## Problem to solve:
Every line containing the word "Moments" must be pulled from the records.

Extracted records
<<<<

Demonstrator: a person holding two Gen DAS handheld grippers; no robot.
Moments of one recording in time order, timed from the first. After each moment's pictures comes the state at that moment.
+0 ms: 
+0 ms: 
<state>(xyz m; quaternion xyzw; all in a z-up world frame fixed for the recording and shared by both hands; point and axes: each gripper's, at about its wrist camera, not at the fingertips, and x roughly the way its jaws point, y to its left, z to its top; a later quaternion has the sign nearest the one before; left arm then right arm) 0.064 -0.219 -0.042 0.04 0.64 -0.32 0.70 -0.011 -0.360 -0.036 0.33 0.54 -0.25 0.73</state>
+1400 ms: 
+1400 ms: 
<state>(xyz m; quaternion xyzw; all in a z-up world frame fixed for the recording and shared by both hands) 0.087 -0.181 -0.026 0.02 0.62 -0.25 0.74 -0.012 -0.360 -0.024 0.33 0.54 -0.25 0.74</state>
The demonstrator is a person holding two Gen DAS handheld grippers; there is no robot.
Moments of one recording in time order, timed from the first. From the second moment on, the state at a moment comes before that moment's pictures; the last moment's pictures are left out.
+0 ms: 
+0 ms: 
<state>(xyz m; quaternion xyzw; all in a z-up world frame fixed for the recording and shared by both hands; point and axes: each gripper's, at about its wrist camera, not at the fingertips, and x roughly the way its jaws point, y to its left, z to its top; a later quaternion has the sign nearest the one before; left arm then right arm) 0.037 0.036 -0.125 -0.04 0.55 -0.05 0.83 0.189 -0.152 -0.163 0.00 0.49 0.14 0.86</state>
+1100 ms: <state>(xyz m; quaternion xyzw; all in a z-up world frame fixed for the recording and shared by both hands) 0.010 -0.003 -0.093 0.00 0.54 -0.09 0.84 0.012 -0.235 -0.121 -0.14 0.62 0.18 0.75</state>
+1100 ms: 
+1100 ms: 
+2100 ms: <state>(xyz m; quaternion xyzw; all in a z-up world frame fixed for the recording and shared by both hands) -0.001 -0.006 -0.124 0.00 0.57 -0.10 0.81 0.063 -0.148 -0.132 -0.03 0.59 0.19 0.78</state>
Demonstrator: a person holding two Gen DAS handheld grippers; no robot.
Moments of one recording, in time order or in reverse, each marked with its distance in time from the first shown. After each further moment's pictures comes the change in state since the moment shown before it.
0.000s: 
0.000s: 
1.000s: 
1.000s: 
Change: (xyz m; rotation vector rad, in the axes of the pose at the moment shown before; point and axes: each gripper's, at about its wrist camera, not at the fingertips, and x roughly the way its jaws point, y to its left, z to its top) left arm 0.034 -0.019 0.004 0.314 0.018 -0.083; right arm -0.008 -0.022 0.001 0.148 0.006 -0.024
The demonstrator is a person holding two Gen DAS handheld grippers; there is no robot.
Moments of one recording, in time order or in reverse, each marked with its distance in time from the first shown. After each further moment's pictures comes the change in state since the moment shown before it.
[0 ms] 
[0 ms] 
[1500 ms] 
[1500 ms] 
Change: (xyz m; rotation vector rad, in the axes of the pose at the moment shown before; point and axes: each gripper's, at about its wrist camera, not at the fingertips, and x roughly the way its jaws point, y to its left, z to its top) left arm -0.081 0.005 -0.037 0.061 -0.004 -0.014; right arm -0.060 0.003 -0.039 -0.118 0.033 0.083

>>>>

## Your solution:
Moments of one recording in time order, timed from the first. After each moment's pictures comes the state at that moment.
Moments of one recording in time order, timed from the first. From the second moment on, the state at a moment comes before that moment's pictures; the last moment's pictures are left out.
Moments of one recording, in time order or in reverse, each marked with its distance in time from the first shown. After each further moment's pictures comes the change in state since the moment shown before it.
Moments of one recording, in time order or in reverse, each marked with its distance in time from the first shown. After each further moment's pictures comes the change in state since the moment shown before it.

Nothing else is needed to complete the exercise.